“Intellectual Property” means, with respect to any Grantor, all of such Grantor’s right, title, and interest in and to any and all Patents, Copyrights, Trademarks, trade secrets, and all other intellectual property rights in confidential or proprietary technical and business information, know how, show how, software and databases.
“Intellectual Property Security Agreement” means a Trademark Security Agreement substantially the form of Exhibit III attached hereto, a Patent Security Agreement substantially in the form of Exhibit IV attached hereto, or a Copyright Security Agreement substantially in the form of Exhibit V attached hereto, as applicable.
“IP Collateral” means, with respect to any Grantor, the Article 9 Collateral consisting of Intellectual Property of such Grantor.
“License” means any Patent License, Trademark License, Copyright License or other license or sublicense agreement granting rights under Intellectual Property to which any Grantor is a party.
“Money” has the meaning provided in Article 1 of the UCC.
“Patent License” means any written agreement granting to any third party any right to import, make, have made, offer for sale, use or sell any invention or design claimed in a Patent owned by any Grantor or that any Grantor otherwise has the right to license, or granting to any Grantor any such right with respect to any invention or design claimed in a Patent owned by any third party, and all rights of any Grantor under any such agreement.
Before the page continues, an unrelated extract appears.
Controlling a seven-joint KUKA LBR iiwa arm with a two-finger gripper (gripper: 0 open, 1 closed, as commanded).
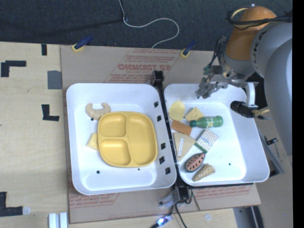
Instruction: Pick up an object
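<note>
Green plastic bottle point(207, 122) is lying on its side in your right bin point(237, 148), crowded by toy food, so access is coming from above. Your gripper point(204, 91) is hovering near the bin's far rim; whether it is spread, I cannot tell.

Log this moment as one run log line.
gripper: over right bin back edge, nothing seen held | green bottle: lying in right bin, untouched | yellow divided plate: left bin
</note>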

“Patents” means, with respect to any Grantor, all of such Grantor’s right, title and interest in and to, all patents of the United States or the equivalent thereof in any other country, all registrations thereof, and all applications for patents of the United States or the equivalent thereof in any other country, including registrations and pending applications in the United States Patent and Trademark Office or any similar offices in any other country, including those listed on Schedule II(B) to the Perfection Certificate, and with respect to the foregoing (a) all reissues, reexaminations, divisions, continuations, renewals, extensions and continuations-in-part thereof, (b) all inventions or designs claimed therein, (c) all income, fees, royalties, damages, claims and payments now or hereafter due and/or payable with respect thereto, including damages and payments for past, present or future infringements thereof, and (d) the right to sue for past, present and future infringements thereof.
“Perfection Certificate” means a certificate substantially in the form of Exhibit II or any other form reasonably approved by the Collateral Agent, completed and supplemented with the schedules and attachments contemplated thereby, and duly executed by a Responsible Officer of the Borrower.
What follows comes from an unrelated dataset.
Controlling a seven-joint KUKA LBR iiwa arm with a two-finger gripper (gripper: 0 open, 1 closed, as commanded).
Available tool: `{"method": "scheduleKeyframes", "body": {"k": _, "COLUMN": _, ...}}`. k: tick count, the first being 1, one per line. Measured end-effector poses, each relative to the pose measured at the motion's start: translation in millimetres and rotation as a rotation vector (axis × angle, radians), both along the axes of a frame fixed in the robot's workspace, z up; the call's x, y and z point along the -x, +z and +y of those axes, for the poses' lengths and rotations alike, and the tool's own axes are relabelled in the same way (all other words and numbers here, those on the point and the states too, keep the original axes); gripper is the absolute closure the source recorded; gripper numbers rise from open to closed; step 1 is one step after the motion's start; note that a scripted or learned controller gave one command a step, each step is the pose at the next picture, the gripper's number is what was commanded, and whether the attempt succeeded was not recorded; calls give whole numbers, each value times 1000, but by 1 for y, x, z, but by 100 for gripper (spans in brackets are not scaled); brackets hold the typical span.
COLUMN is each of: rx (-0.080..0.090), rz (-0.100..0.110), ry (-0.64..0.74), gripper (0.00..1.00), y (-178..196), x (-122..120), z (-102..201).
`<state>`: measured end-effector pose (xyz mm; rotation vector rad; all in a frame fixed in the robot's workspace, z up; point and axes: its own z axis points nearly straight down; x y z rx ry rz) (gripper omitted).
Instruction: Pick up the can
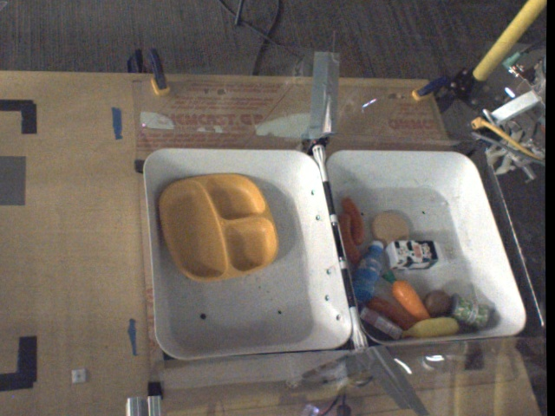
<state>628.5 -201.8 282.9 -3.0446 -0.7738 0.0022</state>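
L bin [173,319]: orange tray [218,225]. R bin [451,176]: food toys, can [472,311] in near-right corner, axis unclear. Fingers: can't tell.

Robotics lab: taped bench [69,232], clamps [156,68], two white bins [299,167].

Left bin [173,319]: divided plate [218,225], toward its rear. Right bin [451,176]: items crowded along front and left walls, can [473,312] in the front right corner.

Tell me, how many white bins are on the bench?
2. The left bin holds a yellow plate. The right bin sits right beside it and holds small food items, including a carrot and a milk carton.
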Motion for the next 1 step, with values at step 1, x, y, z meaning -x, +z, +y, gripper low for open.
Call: {"method": "scheduleKeyframes", "body": {"k": 1, "rx": 0, "rz": 0, "ry": -288, "gripper": 100, "y": -4, "x": -14, "z": -19}}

“Perfection Requirements” has the meaning assigned to such term in Section 3.03(g).
“Pledged Collateral” has the meaning assigned to such term in Section 2.01.
“Pledged Debt” has the meaning assigned to such term in Section 2.01.
“Pledged Debt Threshold Amount” means, with respect to any particular Indebtedness of the type specified in the clause (a)(i) or (a)(ii) of the definition thereof that comprises Pledged Debt (as stated in, and without duplication of, any promissory note, Debt Security or other Instrument, in each case, evidencing such Pledged Debt), an aggregate principal amount equal to $10,000,000.
“Pledged Equity” has the meaning assigned to such term in Section 2.01.